Barcode Errors Impair Demultiplexing with Cutadapt?

I hope this question can help others working with paired-end sequences that have forward.fastq.gz, reverse.fastq.gz, and a metadata table containing a column with barcodes. My main problem is that the cutadapt demultiplexing identifies very sequences per sample. I believe this is due to a barcode issue.

My methods:
To import the data into qiime2 I followed this qiime2 tutorial.

qiime tools import \
  --type MultiplexedPairedEndBarcodeInSequence \
  --input-path sequences \
  --output-path multiplexed-seqs.qza

To demultiplex the data I used the cutadapt command:

qiime cutadapt demux-paired \
--i-seqs multiplexed-seqs.qza \
--m-forward-barcodes-file metadata.tsv \
--m-forward-barcodes-column barcode-sequence \
--p-error-rate 0.1 \
--output-dir demultiplexed_data

To summarize the data I followed the basic code:

qiime demux summarize \
--i-data demultiplexed_data/per_sample_sequences.qza \
--o-visualization demultiplexed_data.qzv

The problem I encountered was that almost no reads were found for some samples.

I used a simple grep search of the unzipped forward reads (gunzip forward.fastq.gz) and found that there were a lot of errors in the barcodes themselves. For example, all barcodes started with "TAAGGCGA" followed by 8 unique nucleotides. I used the grep command grep -o TAAGGCGA........ forward.fastq | sort | uniq and identified 163 unique variations of the barcodes. None of these extracted barcodes exactly matched the barcodes I supplied in my metadata.tsv file.

I increased the number of sequences identified for each sample by allowing more errors in the barcode matching with the following command:

qiime cutadapt demux-paired \
--i-seqs multiplexed-seqs.qza \
--m-forward-barcodes-file metadata.tsv \
--m-forward-barcodes-column barcode-sequence \
**--p-error-rate 0.2** \
--output-dir demultiplexed_data_error.2

This identified more sequences. However, I am left feeling unsure about the demultiplexing process.

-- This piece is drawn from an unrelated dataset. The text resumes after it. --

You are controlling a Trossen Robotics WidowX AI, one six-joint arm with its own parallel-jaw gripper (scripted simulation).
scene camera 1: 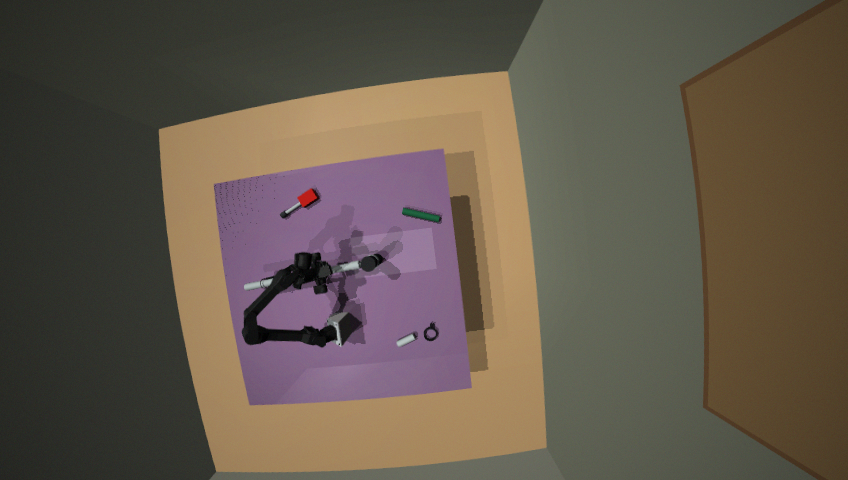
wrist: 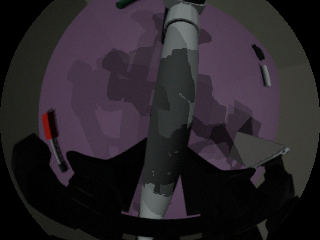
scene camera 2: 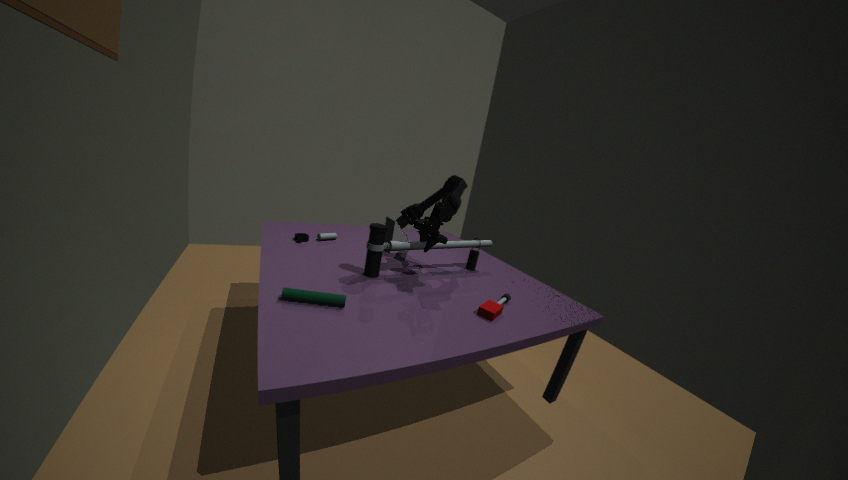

Am I right in assuming that my main issue stems from the barcodes?
Is it normal to not have a perfect match for the barcodes?
Or is this user error?

I am using qiime2-2021.4, on a windows 10 computer using the windows subsystem for Linux. I have used this computer to analyze microbiome data previously so I don't think it is my hardware.

Thank you for your time and support.

Hi @Stephan_Bitterwolf, thanks for reaching out!

Based on the test you ran by increasing the error rate, my assumption here would be that the main issue is caused by your barcodes - but I will tag a couple of folks on this to see what additional insight we can provide here. Thanks for your patience!

Hi @Stephan_Bitterwolf,

Thanks again for your patience! Here are some thoughts on this:

It's hard to tell exactly what the issue is here without knowing the full set up of your experiments or looking at the raw reads/barcodes, but the most likely culprits are:

  • The presence of other non-biological nts before your barcodes (which you have already said you noticed). You can add those to the barcode columns so they match exactly.
  • Your barcodes may be in some other orientation - try checking whether the complement, or reverse complement of the barcodes match anything in the reads.
  • The reads may be in mixed orientation, which might be workable with the --p-mixed-orientation parameter.

Overall though, we wouldn't recommend messing with increasing the error-rate; that starts to enter some shaky territory. q2-demux does support error correction but it is designed for 12nt Golay, not 8 nt Hamming. For 8nt correction you'll have to work with something outside of QIIME 2. QIIME 1 should be able to handle that, which may be a good next step for you to look into.

Hope this helps!


This topic was automatically closed 31 days after the last reply. New replies are no longer allowed.